## [TASK]
Report the number of lines in the entries below that include the word "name", and nothing else.

## [SUPPLIED INFORMATION]
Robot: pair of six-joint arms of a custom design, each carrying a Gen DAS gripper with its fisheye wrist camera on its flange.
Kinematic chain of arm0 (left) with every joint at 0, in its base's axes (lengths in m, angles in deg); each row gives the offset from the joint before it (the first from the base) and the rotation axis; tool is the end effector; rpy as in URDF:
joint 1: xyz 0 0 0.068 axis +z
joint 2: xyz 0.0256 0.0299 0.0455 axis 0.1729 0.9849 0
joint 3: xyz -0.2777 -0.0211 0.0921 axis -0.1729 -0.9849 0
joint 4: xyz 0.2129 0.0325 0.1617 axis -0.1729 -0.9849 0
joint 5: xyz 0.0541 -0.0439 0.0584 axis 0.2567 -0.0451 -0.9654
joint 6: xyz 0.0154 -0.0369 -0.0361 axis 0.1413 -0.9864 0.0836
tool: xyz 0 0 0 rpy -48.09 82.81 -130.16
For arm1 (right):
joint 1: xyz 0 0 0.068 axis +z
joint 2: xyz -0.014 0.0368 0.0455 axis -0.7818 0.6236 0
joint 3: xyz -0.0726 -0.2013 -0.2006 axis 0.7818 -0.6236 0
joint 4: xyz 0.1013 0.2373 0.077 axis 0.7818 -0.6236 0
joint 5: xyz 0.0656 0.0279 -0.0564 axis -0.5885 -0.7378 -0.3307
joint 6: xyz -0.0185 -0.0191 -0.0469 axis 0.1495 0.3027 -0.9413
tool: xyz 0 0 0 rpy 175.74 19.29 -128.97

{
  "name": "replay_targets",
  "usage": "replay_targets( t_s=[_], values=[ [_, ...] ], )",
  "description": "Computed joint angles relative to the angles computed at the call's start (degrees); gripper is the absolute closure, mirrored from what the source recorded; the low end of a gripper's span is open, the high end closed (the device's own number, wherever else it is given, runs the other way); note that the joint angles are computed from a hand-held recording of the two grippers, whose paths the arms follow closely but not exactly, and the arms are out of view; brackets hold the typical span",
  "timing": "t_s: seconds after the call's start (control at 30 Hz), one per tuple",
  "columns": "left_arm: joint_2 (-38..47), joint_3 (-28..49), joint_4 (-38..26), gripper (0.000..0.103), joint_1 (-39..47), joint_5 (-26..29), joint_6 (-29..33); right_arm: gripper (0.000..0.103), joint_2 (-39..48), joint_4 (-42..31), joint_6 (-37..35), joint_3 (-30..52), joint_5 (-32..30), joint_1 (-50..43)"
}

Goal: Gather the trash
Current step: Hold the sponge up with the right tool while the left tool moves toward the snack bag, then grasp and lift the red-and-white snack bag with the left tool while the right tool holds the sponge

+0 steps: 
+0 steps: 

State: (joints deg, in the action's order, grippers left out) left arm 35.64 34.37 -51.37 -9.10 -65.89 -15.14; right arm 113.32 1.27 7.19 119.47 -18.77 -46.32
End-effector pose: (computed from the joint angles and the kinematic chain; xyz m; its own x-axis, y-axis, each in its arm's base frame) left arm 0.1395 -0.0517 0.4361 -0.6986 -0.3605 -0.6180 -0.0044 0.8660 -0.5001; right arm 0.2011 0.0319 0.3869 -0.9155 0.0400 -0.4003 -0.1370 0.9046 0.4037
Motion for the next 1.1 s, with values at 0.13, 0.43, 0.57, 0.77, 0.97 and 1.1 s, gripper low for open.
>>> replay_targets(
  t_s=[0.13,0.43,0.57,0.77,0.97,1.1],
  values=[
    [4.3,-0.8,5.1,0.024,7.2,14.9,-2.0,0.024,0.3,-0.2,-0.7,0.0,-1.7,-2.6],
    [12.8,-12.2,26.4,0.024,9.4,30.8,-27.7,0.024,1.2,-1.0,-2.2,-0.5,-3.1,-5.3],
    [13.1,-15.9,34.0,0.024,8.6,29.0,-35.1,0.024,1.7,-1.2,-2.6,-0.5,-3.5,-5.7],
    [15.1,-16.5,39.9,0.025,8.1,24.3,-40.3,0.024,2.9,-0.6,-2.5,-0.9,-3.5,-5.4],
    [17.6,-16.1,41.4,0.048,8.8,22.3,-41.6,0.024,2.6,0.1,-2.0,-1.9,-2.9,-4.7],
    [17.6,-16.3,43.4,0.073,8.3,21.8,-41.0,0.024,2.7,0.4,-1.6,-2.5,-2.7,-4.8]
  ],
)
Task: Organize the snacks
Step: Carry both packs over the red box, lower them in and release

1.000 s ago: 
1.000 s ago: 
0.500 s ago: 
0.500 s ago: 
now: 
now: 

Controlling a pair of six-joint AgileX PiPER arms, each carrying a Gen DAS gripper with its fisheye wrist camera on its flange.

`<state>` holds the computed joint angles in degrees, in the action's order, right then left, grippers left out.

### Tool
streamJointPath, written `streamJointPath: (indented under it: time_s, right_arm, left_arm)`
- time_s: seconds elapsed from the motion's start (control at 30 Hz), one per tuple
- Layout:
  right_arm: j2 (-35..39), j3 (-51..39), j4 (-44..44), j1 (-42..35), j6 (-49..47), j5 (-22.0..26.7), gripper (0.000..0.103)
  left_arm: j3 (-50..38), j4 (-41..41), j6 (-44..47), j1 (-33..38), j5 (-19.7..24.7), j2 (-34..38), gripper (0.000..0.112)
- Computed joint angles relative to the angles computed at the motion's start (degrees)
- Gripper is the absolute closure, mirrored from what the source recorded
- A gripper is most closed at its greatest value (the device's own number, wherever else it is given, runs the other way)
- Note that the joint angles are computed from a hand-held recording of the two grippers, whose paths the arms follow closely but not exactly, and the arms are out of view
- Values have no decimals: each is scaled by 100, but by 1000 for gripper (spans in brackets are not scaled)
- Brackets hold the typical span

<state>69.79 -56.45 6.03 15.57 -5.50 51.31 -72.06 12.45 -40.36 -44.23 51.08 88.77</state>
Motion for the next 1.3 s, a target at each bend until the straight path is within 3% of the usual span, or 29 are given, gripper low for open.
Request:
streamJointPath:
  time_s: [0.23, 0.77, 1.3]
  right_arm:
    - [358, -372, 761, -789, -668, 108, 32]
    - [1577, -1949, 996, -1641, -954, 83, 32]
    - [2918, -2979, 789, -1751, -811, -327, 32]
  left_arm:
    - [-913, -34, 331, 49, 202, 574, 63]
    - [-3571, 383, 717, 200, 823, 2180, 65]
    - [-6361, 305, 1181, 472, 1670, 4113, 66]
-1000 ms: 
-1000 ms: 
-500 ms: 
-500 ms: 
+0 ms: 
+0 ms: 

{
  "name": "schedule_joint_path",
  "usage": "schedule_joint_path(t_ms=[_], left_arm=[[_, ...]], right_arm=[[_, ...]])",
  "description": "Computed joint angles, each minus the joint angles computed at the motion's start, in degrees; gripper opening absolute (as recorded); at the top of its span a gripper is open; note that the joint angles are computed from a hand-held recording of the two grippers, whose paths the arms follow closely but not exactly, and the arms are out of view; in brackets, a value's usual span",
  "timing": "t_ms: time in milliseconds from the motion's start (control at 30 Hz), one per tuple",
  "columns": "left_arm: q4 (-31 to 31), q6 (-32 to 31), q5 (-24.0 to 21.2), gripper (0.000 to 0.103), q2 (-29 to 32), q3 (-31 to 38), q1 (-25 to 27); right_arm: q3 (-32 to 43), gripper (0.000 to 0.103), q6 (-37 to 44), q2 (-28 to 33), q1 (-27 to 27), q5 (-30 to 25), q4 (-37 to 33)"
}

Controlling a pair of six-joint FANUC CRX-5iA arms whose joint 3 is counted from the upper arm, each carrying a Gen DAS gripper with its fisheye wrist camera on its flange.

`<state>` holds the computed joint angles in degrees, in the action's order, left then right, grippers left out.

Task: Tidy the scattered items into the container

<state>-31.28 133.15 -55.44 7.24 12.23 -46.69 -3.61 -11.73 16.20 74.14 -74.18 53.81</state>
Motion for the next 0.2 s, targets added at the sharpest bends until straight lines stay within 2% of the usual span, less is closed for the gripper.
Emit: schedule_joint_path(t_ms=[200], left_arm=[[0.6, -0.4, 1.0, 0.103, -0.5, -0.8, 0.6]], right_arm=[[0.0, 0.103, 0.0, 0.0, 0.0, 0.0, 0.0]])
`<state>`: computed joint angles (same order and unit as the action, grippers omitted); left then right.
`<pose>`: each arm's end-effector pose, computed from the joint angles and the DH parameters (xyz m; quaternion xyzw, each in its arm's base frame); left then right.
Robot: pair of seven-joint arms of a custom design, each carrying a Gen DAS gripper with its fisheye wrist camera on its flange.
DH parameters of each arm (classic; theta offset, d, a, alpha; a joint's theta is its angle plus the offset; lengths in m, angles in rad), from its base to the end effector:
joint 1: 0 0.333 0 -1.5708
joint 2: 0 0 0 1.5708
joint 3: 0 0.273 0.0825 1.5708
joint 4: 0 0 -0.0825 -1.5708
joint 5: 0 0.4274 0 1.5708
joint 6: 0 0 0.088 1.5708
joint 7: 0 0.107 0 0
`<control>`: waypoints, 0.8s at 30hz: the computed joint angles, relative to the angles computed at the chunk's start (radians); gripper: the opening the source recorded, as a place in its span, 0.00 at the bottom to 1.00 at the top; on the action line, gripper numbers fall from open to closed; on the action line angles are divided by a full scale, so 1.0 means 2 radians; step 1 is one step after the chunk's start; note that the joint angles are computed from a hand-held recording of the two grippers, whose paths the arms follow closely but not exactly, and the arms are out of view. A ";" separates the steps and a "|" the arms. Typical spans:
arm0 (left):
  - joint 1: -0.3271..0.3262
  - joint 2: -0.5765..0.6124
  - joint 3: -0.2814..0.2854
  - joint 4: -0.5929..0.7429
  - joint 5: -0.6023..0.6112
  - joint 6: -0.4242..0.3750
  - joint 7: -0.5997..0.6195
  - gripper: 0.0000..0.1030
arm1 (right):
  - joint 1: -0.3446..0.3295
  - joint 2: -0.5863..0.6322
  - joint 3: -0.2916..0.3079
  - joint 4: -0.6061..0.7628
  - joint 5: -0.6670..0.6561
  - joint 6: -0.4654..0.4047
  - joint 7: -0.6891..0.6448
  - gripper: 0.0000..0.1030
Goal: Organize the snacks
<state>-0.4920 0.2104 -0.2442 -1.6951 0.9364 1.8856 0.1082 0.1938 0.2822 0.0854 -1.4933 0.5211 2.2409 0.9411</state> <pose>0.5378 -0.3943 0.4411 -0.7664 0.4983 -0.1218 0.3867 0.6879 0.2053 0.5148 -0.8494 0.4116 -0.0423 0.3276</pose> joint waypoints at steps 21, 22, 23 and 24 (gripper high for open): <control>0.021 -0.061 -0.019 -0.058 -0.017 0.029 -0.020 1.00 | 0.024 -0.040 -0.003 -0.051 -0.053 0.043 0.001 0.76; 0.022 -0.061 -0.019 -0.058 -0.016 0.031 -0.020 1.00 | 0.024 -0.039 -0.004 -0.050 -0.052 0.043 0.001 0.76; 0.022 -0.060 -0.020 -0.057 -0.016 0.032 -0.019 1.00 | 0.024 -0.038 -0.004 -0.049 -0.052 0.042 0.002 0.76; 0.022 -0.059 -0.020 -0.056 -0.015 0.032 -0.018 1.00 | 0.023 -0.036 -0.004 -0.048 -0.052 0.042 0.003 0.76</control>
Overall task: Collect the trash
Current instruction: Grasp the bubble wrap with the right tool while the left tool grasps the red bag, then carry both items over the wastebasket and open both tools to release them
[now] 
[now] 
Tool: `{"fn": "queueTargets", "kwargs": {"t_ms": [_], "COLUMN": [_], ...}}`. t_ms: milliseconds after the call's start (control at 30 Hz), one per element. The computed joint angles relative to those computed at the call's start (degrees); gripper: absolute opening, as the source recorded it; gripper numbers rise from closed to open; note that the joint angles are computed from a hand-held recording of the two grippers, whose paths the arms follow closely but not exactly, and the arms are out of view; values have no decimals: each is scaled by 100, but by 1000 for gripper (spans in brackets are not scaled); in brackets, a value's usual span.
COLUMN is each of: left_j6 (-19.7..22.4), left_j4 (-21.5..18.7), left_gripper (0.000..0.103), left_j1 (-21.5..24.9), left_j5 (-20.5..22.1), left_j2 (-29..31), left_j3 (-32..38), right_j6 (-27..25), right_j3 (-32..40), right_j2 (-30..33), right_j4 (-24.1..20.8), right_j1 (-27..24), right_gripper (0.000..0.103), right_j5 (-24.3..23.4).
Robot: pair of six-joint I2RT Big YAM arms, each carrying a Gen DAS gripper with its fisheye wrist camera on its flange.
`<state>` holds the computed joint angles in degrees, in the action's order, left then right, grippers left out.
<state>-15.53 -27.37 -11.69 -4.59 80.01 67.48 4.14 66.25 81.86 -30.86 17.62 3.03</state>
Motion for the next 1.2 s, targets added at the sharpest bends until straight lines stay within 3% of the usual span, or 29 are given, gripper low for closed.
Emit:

## [RESULT]
2